» ASSIGNMENT: Please reproduce the records below exactly, omitting any pictures they contain.

:::::

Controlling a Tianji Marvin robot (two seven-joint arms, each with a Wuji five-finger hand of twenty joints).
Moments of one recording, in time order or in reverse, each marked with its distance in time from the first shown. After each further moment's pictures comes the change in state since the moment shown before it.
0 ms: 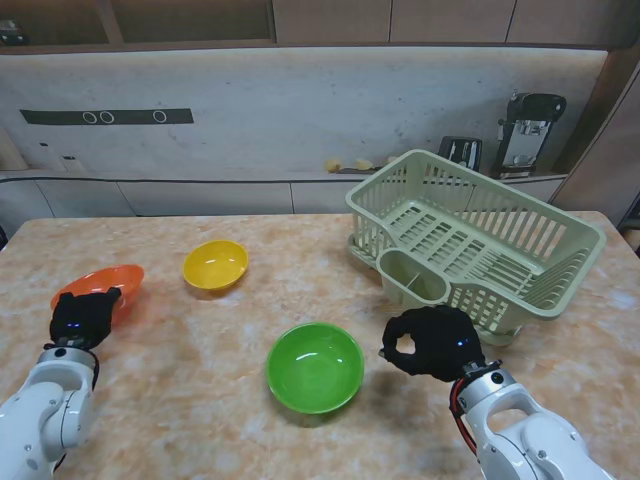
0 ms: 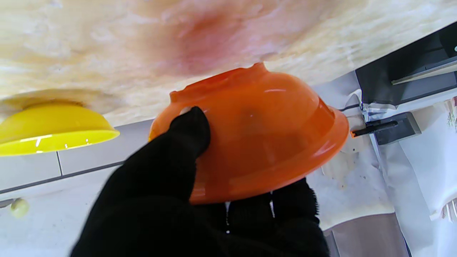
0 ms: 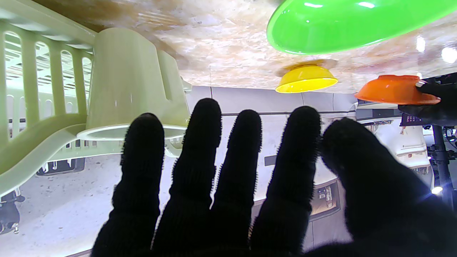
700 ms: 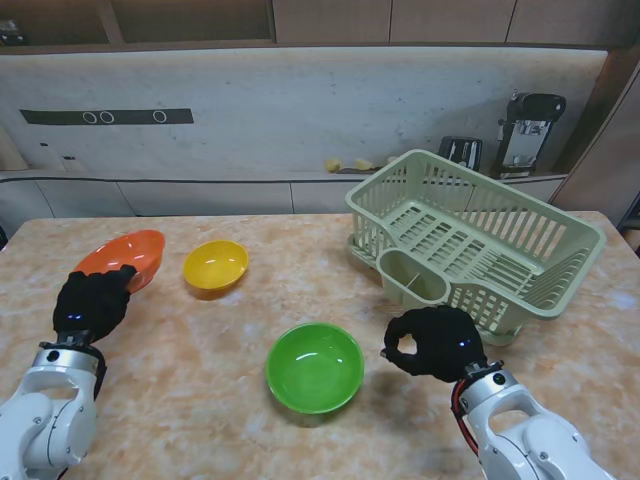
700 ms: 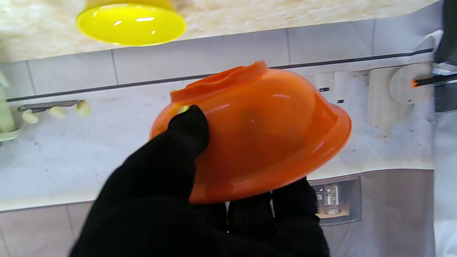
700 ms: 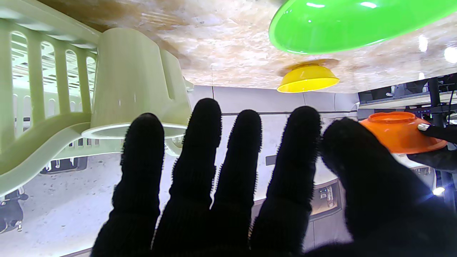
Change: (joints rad) left arm 0.178 -0.034 -0.083 -0.338 -0.057 -0.087 0.064; right arm -0.009 0.000 0.008 -0.005 -0.003 0.001 -0.002; left_hand -0.001 0.000 -0.008 -0.018 0.001 0.000 0.002 0.022 0.006 -0.001 0.007 0.004 0.015 0.000 0.004 0.002 0.027 0.003 0.003 0.006; right_hand 0.000 0.000 0.000 0.000 0.000 0.000 0.000 0.000 0.000 0.000 0.000 0.000 0.000 0.000 0.000 0.000 0.000 0.000 0.000 0.000
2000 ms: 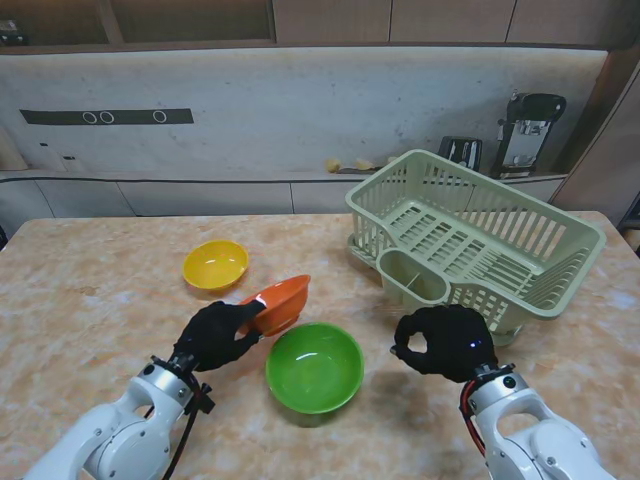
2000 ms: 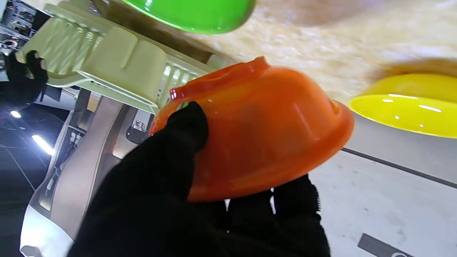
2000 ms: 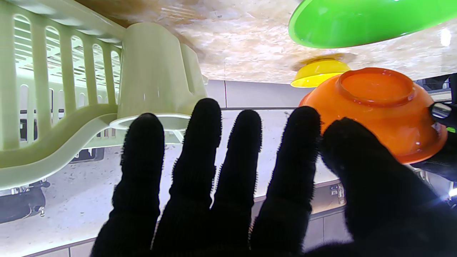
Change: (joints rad) left arm -0.014 -0.009 0.287 -0.117 -0.332 -0.264 -0.173; right arm -0.030 -0.002 0.032 -0.008 -0.012 0.020 -0.035; left_hand -0.011 -0.025 0.008 0.000 0.031 0.000 0.000 0.000 0.038 0.000 -0.052 -0.012 0.050 0.004 -0.049 -0.014 0.036 0.019 -0.005 -0.018; right_hand 0.000 0.000 0.000 0.000 0.000 0.000 0.000 0.000 0.000 0.000 0.000 0.000 0.000 0.000 0.000 0.000 0.000 0.000 0.000 0.000
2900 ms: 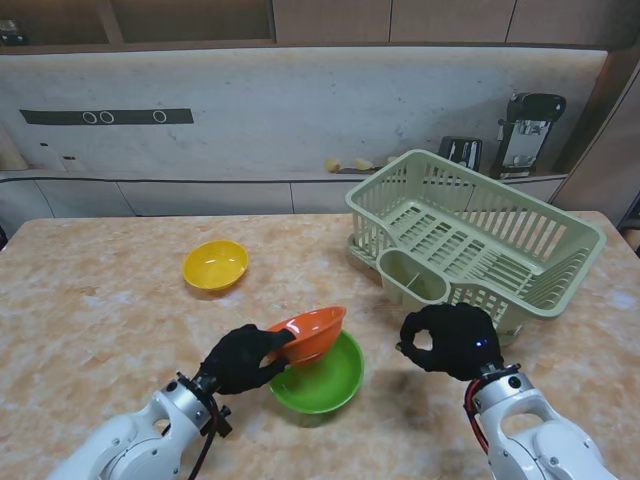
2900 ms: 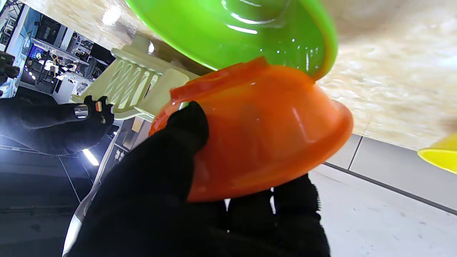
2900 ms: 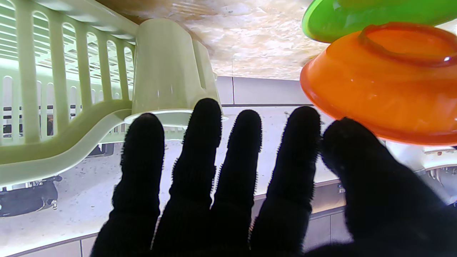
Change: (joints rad) left arm -0.010 0.009 0.077 0.050 0.004 -0.137 -0.011; right arm -0.006 -0.002 0.014 0.005 -0.001 0.013 -0.021; left_hand 0.000 -0.003 0.005 0.000 0.000 0.000 0.000 0.000 0.000 0.000 0.000 -0.014 0.002 0.000 -0.010 0.000 0.008 0.000 -0.015 -0.011; right_hand 0.000 0.000 0.000 0.000 0.000 0.000 0.000 0.000 0.000 0.000 0.000 0.000 0.000 0.000 0.000 0.000 0.000 0.000 0.000 0.000
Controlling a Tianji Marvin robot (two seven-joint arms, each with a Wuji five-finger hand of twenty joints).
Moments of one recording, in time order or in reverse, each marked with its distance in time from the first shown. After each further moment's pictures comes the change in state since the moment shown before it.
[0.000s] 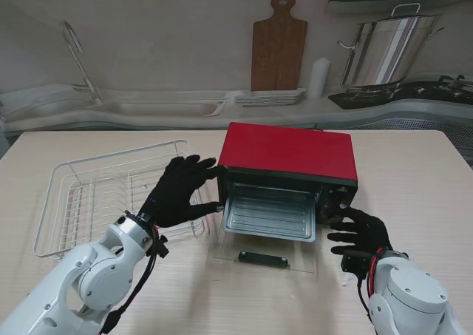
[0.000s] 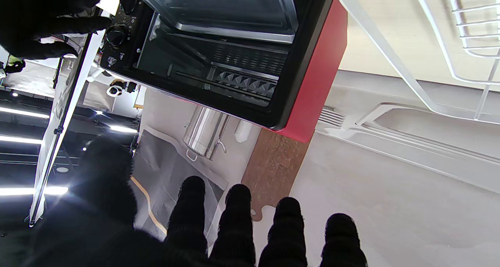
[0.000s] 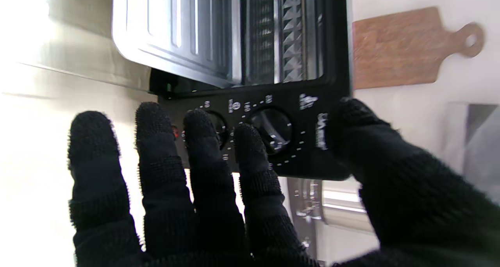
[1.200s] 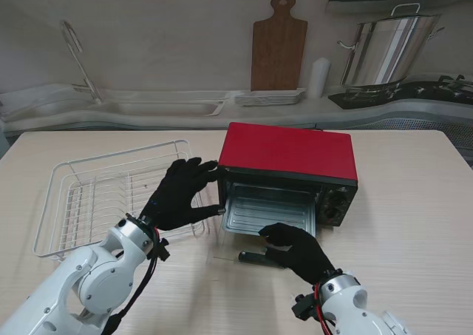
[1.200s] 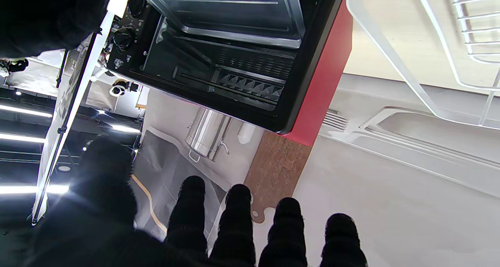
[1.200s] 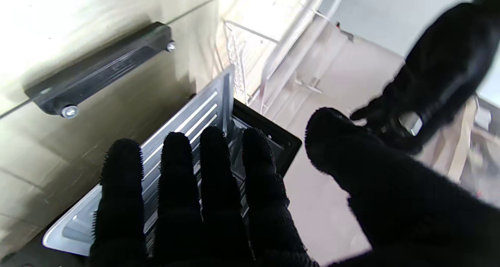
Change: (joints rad) left arm 0.016 0.000 0.001 -0.012 -0.002 -0.003 0.000; right arm -0.066 0.152 -0.312 -0.052 -0.759 -0.310 0.290; left_hand 0.000 0.000 0.000 0.000 0.001 0.000 0.000 0.000 0.000 0.000 0.000 0.000 0.000 0.000 -0.001 -0.010 0.000 0.000 0.000 0.000; right_hand 0.010 0.016 0.133 -0.006 -0.070 -0.070 0.008 0.022 -0.280 -0.096 0.143 0.081 -0.274 -0.162 -0.038 0.015 -0.302 -0.200 -0.030 0.220
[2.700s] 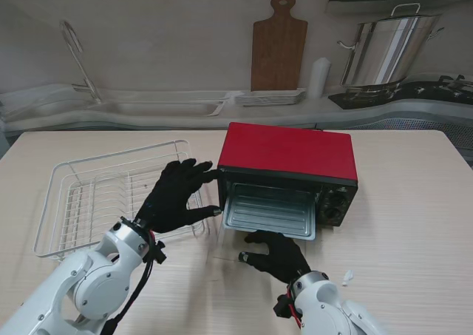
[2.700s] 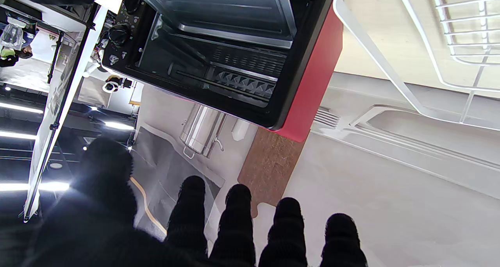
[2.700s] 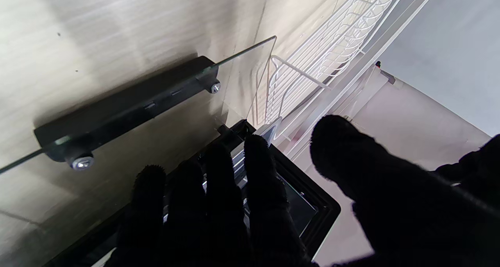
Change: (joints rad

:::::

» RESPONSE AREA:
Controlling a Tianji Marvin robot (two seven-joint arms, each with a Wuji five-finger hand of twenty joints).
Moments of one recording, in time order or in reverse, each marked with its distance in time from the first shown. After each further moment's pictures comes the change in state since the moment shown before it.
0 ms: 
0 ms: 
0 ms: 
700 ms: 
700 ms: 
700 ms: 
Change: (joints rad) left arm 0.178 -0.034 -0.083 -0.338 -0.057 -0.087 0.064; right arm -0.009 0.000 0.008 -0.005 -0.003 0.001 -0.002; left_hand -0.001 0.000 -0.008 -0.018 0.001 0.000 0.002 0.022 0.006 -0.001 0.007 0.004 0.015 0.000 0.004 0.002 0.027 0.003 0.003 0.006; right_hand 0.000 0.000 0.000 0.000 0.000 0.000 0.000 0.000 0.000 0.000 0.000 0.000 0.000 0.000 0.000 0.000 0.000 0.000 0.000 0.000
2000 ms: 
2000 ms: 
2000 ms: 
Change: (joints rad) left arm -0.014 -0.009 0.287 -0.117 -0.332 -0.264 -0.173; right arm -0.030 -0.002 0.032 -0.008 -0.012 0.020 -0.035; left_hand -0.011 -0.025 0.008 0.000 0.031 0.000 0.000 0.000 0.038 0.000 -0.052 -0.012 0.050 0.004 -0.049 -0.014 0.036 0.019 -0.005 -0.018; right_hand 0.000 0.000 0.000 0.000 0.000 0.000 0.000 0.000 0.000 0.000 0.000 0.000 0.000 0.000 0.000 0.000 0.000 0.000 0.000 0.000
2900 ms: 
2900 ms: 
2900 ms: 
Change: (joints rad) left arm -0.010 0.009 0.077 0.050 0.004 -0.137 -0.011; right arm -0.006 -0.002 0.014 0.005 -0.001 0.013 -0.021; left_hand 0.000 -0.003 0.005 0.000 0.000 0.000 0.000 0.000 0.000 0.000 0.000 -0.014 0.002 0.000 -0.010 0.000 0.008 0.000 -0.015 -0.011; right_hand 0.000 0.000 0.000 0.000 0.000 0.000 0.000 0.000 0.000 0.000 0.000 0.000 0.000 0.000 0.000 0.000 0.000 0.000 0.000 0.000
Controlling a Tianji Marvin robot (two seven-joint arms, each with a Wuji five-finger hand of twenty joints).
Moments of one recording, in time order or in reverse, each marked with its distance in time from the first shown. After each further moment's pictures comes the change in state since the moment shown before it.
[0.000s] 
[0.000s] 
[0.000s] 
[1.200s] 
[1.200s] 
[1.200s] 
Change: (joints rad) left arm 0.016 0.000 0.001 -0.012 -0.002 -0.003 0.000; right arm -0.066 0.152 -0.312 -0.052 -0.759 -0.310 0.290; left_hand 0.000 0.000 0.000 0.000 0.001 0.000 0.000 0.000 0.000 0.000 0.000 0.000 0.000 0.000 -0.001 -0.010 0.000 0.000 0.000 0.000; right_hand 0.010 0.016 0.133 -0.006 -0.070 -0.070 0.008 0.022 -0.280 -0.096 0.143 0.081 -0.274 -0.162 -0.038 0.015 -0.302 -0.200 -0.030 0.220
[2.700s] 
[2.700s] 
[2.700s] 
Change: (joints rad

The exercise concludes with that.